With the pictures left out, retype exactly the lines below starting at the line that contains "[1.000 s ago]" and ending at the line that contains "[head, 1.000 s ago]".

◆ **Data items**:
########

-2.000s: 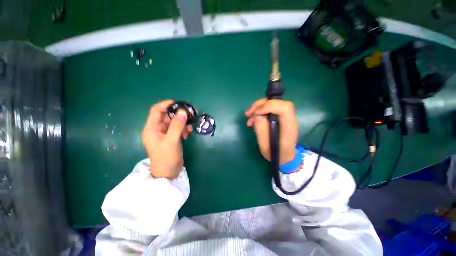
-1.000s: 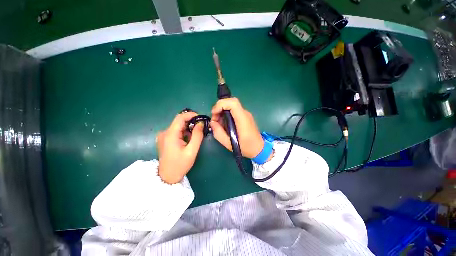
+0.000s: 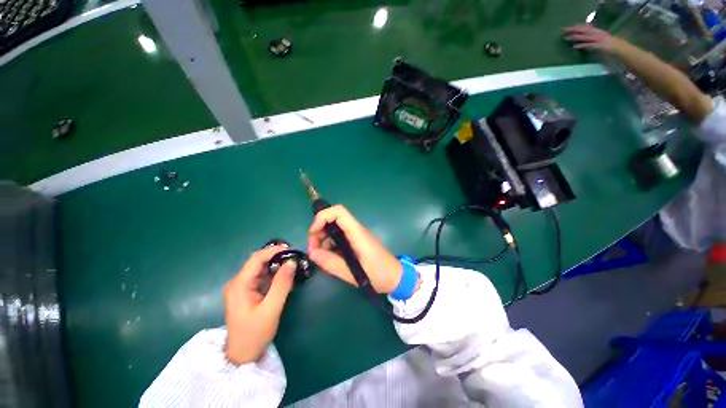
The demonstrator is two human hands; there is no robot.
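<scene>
My left hand [image 3: 258,302] holds a round black housing [image 3: 289,259] between thumb and fingers above the green mat. A second dark round piece [image 3: 275,244] shows just behind it; whether the two touch is unclear. My right hand [image 3: 350,253] holds the soldering iron [image 3: 319,204] with its tip pointing up and to the left, away from the housing. The right fingertips are close to the housing's right side; whether they touch it is hard to tell.
Small loose parts [image 3: 170,182] lie at the mat's upper left. A black square fan [image 3: 417,111], the soldering station [image 3: 487,171] and its cord [image 3: 450,217] are to the right. Clear trays [image 3: 30,295] stand left. Round units [image 3: 280,46] sit on the belt. Another person's arm [image 3: 654,70] reaches over it.
The view has shifted, showing more belt and another person's arm. Since the oldest frame, my right hand with the iron has come beside my left hand and the housing. Both hands keep their holds.
</scene>
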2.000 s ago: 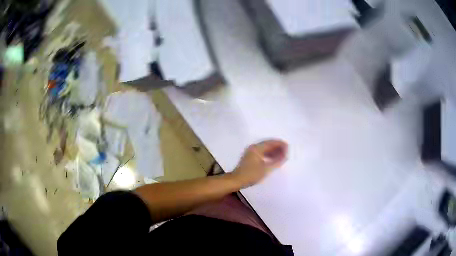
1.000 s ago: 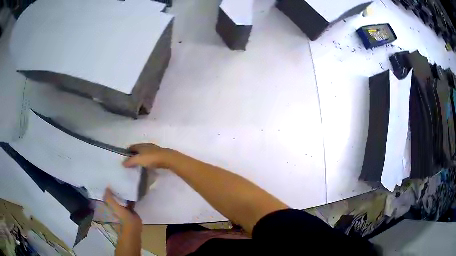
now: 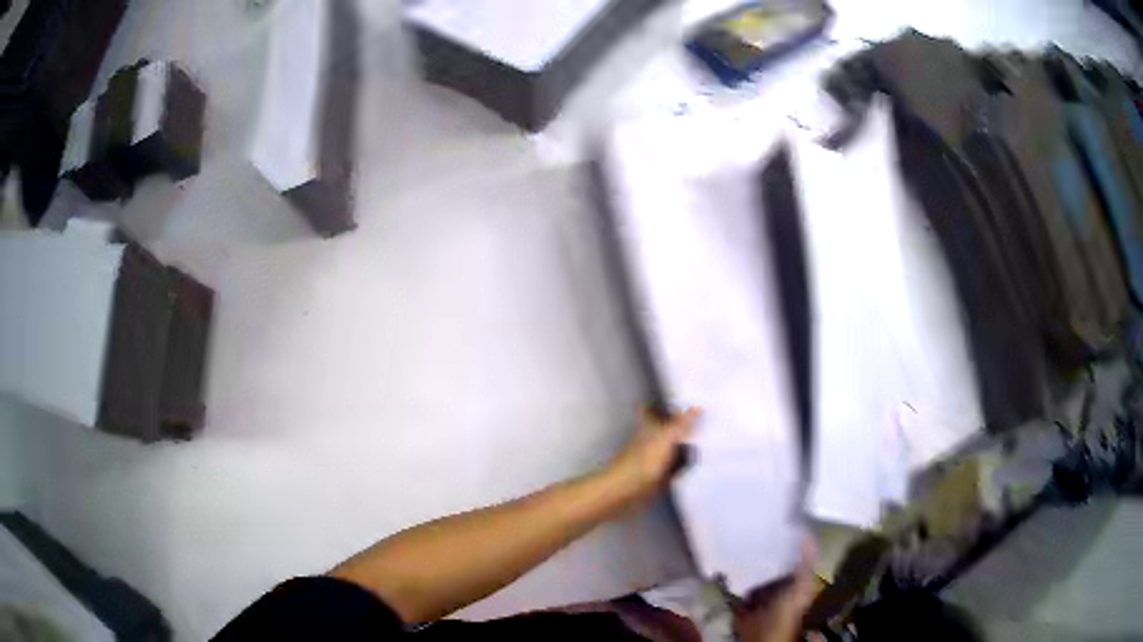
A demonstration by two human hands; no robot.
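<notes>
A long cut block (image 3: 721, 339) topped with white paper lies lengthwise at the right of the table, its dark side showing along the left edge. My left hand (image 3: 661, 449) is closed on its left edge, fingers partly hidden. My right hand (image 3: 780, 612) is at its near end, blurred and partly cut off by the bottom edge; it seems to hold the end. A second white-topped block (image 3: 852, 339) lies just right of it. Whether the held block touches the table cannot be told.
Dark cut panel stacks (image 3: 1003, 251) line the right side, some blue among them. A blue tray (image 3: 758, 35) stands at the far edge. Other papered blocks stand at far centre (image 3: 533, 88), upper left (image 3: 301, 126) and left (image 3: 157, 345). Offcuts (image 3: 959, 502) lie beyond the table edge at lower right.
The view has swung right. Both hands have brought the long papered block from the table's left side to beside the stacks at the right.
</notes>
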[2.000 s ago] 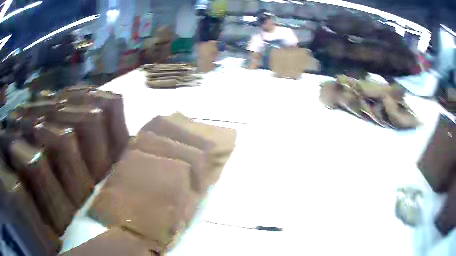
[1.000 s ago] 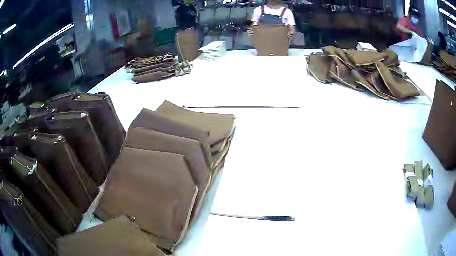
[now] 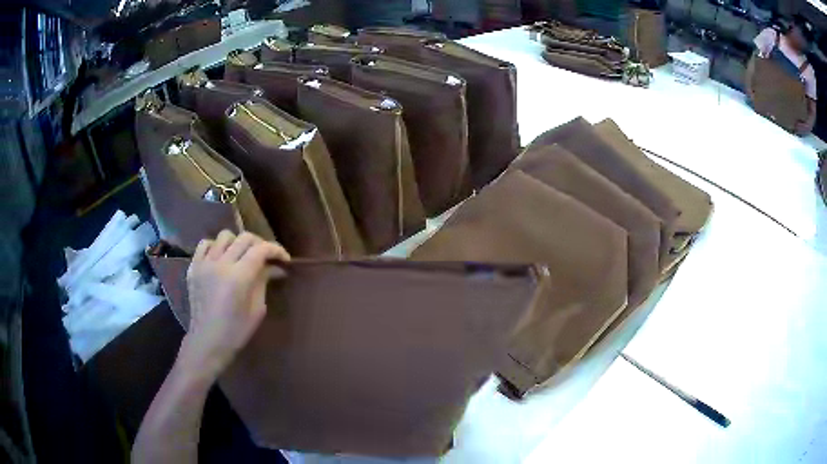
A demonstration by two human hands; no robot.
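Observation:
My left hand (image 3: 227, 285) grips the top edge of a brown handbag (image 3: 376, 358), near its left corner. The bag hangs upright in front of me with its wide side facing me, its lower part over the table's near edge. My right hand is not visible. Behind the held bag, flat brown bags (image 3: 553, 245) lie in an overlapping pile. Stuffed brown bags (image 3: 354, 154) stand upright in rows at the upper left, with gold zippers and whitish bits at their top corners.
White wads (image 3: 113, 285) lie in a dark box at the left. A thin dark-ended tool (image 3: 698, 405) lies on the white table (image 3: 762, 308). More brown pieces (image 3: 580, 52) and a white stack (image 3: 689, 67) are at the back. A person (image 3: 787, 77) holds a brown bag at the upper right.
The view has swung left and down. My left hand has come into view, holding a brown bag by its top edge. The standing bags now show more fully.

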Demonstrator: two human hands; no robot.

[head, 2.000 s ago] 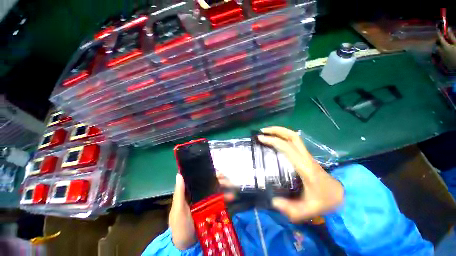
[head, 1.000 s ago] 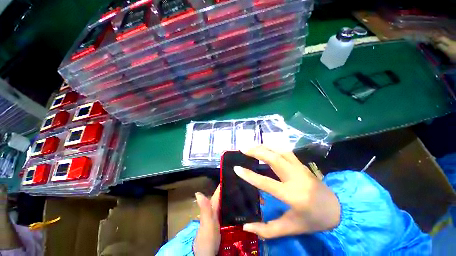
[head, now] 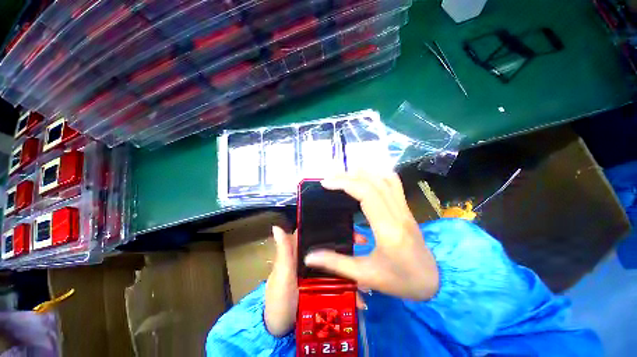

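Observation:
An open red flip phone (head: 326,307) is held upright above the lap, dark screen half up and red keypad half below. My left hand (head: 281,282) holds it from the left side, its thumb along the edge. My right hand (head: 384,240) lies over the screen half from the right, one fingertip at the top edge and another digit low on the screen; its fingers are slightly blurred. The white lens sheet (head: 281,164) with black-framed windows lies at the bench edge just beyond the phone.
Stacked clear trays of red phones (head: 209,66) stand behind. An open blister tray (head: 91,202) is at left. Crinkled film (head: 434,139), tweezers (head: 449,68), black frames (head: 499,59) and part of a white bottle (head: 462,8) lie right. Cardboard boxes (head: 178,300) and the yellow blow gun (head: 459,210) are below.
The dark lens panel, first in my right hand, now lies against the phone's screen half. My right fingers have moved over it. The view has shifted, so the bench things sit higher.

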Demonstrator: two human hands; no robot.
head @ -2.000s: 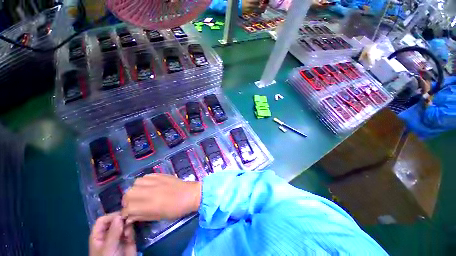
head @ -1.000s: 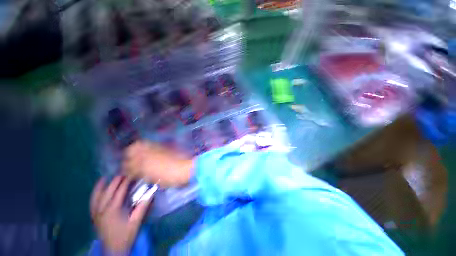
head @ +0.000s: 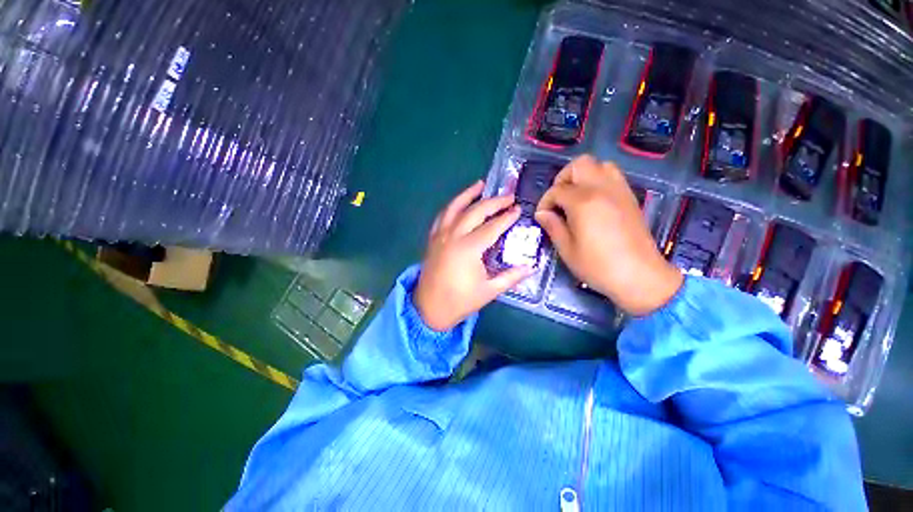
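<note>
A clear blister tray [head: 613, 170] holds two rows of black phones with red edges, backs up. My left hand [head: 463, 262] rests on the phone [head: 522, 243] in the near-left pocket, fingers spread around its lower end with the white patch. My right hand [head: 604, 230] is over the same phone's right side, its fingers pinched together near the middle of the back. Whether a small part or tool is between those fingertips cannot be seen. My right hand and wrist partly hide the neighbouring pocket.
A tall ribbed clear tray stack [head: 250, 120] stands at the left. Stacked trays [head: 801, 45] lie behind the work tray. On the floor at lower left are an open cardboard box [head: 181, 268], an empty clear tray [head: 320, 316] and yellow-black tape [head: 228, 350].
The view has swung left and down, so the batteries and right-hand trays are out of view. My hands were together at the near-left pocket; now my left hand lies spread on the phone.
</note>
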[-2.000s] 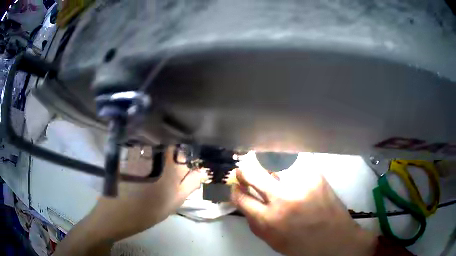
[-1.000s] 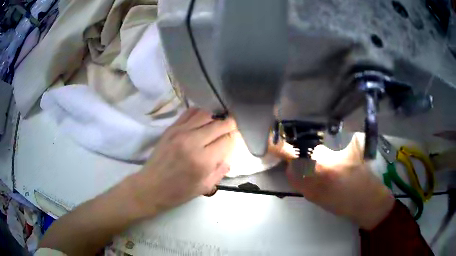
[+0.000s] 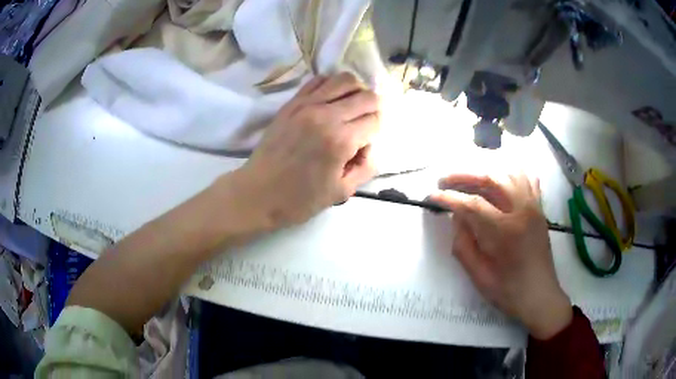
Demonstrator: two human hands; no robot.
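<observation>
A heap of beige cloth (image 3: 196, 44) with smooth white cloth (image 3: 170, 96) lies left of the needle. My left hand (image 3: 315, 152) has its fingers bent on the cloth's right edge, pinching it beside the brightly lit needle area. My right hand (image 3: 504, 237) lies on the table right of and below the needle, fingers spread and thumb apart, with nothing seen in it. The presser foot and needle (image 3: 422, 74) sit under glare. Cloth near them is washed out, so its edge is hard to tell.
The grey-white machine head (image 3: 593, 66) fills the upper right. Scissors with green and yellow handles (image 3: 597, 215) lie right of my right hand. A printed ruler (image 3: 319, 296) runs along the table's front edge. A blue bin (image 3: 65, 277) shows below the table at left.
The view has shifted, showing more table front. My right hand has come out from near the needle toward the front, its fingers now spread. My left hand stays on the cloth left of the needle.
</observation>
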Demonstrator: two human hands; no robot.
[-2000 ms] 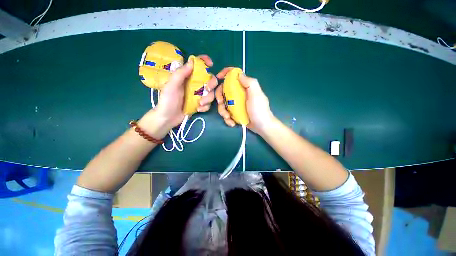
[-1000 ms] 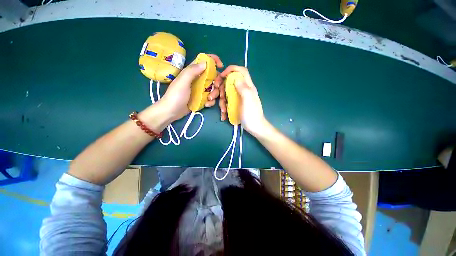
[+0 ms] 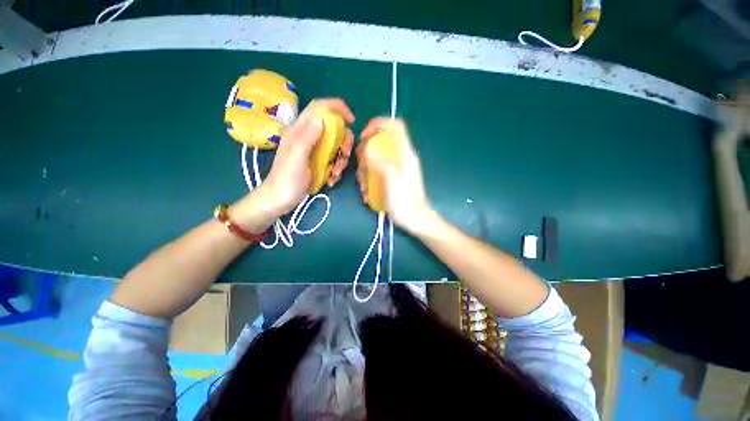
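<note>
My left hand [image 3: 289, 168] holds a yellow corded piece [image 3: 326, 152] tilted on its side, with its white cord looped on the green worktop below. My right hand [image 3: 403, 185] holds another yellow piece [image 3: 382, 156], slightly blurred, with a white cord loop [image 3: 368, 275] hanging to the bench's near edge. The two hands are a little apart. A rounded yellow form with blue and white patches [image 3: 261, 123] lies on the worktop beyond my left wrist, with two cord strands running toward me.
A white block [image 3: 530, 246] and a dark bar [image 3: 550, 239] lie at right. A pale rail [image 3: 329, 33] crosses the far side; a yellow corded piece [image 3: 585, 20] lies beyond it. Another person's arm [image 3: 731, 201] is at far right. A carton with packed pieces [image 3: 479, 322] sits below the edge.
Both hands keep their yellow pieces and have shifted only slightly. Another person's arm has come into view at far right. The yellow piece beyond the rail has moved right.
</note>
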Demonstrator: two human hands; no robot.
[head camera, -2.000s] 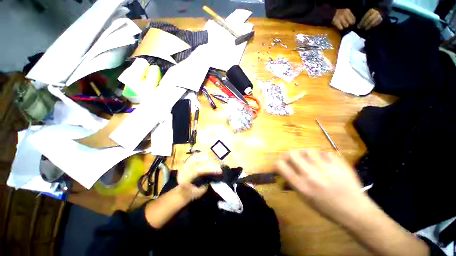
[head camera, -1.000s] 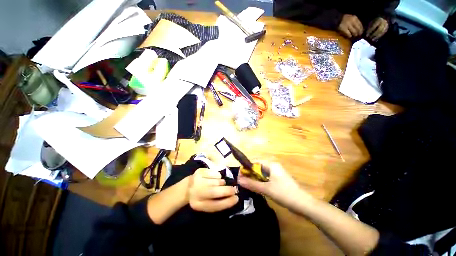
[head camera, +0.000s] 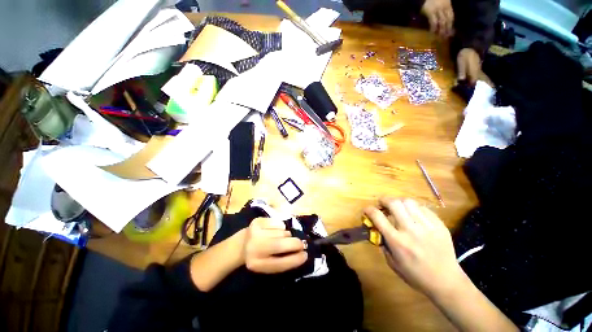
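Note:
My left hand grips a bunched edge of the black garment at the table's near edge, with a small silvery bit at the fingertips. White lining shows against the black cloth just right of that hand. My right hand holds pliers by their yellow-and-black handles. The dark jaws point left, and their tips are at the cloth beside my left fingertips. Whether the jaws grip anything is too small to tell.
A square tag, bags of silvery bits, a black thread cone and a thin stick lie beyond. Paper patterns and black-handled shears are left. Black garments lie right. A person's hands are across the table.
My right hand has swung right and the pliers now point left, level with my left fingers. My left hand has barely moved. The other person's hands have separated, and the white piece near them has shifted.

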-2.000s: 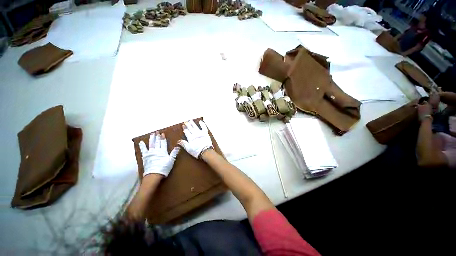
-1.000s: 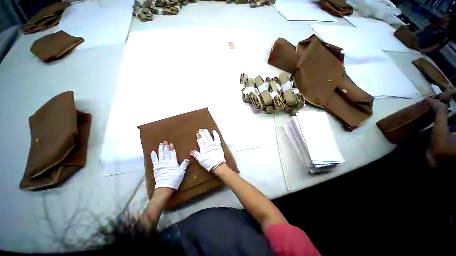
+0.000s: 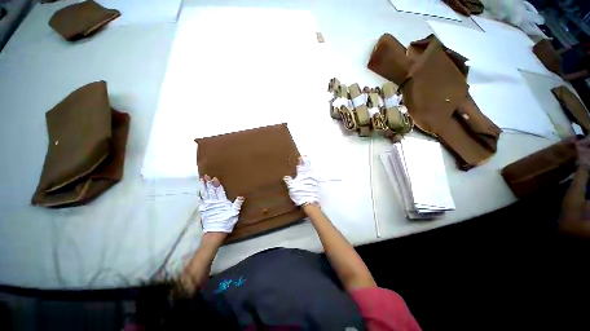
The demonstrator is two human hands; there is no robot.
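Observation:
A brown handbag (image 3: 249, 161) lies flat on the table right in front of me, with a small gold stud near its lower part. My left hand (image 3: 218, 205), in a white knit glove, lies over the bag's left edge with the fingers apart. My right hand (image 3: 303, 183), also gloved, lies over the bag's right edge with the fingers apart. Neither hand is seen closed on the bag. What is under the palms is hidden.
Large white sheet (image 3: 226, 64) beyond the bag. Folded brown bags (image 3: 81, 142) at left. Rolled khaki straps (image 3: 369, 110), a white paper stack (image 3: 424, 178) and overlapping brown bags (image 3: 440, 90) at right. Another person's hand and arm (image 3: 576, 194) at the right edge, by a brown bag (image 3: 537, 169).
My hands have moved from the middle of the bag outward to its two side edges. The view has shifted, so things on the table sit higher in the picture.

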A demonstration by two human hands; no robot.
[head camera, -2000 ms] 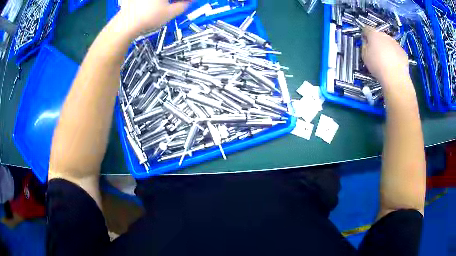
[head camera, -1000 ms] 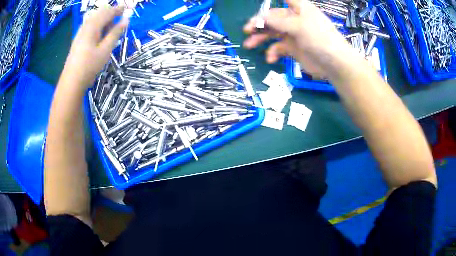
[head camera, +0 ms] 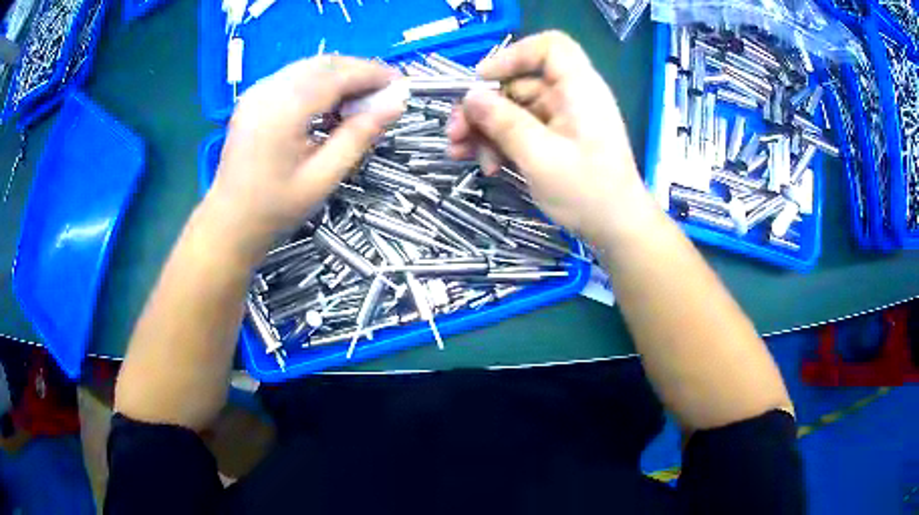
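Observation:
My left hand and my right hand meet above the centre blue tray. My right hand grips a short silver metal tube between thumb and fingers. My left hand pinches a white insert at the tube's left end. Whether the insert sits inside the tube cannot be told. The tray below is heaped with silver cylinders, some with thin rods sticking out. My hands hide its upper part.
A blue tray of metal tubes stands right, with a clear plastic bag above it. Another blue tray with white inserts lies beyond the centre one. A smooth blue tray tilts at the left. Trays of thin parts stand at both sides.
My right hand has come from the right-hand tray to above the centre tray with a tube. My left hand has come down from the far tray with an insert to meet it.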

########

◆ **Exercise solution**:
[1.000 s ago] 
[now] 
A demonstration by two human hands; no robot.
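Observation:
My left hand (image 3: 227, 285) grips the top edge of a brown handbag (image 3: 376, 358), near its left corner. The bag hangs upright in front of me with its wide side facing me, its lower part over the table's near edge. My right hand is not visible. Behind the held bag, flat brown bags (image 3: 553, 245) lie in an overlapping pile. Stuffed brown bags (image 3: 354, 154) stand upright in rows at the upper left, with gold zippers and whitish bits at their top corners.
White wads (image 3: 113, 285) lie in a dark box at the left. A thin dark-ended tool (image 3: 698, 405) lies on the white table (image 3: 762, 308). More brown pieces (image 3: 580, 52) and a white stack (image 3: 689, 67) are at the back. A person (image 3: 787, 77) holds a brown bag at the upper right.
The view has swung left and down. My left hand has come into view, holding a brown bag by its top edge. The standing bags now show more fully.
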
Demonstrator: two human hands; no robot.

[head, 2.000 s ago] 
[head, 1.000 s ago] 

The complete answer has now been given.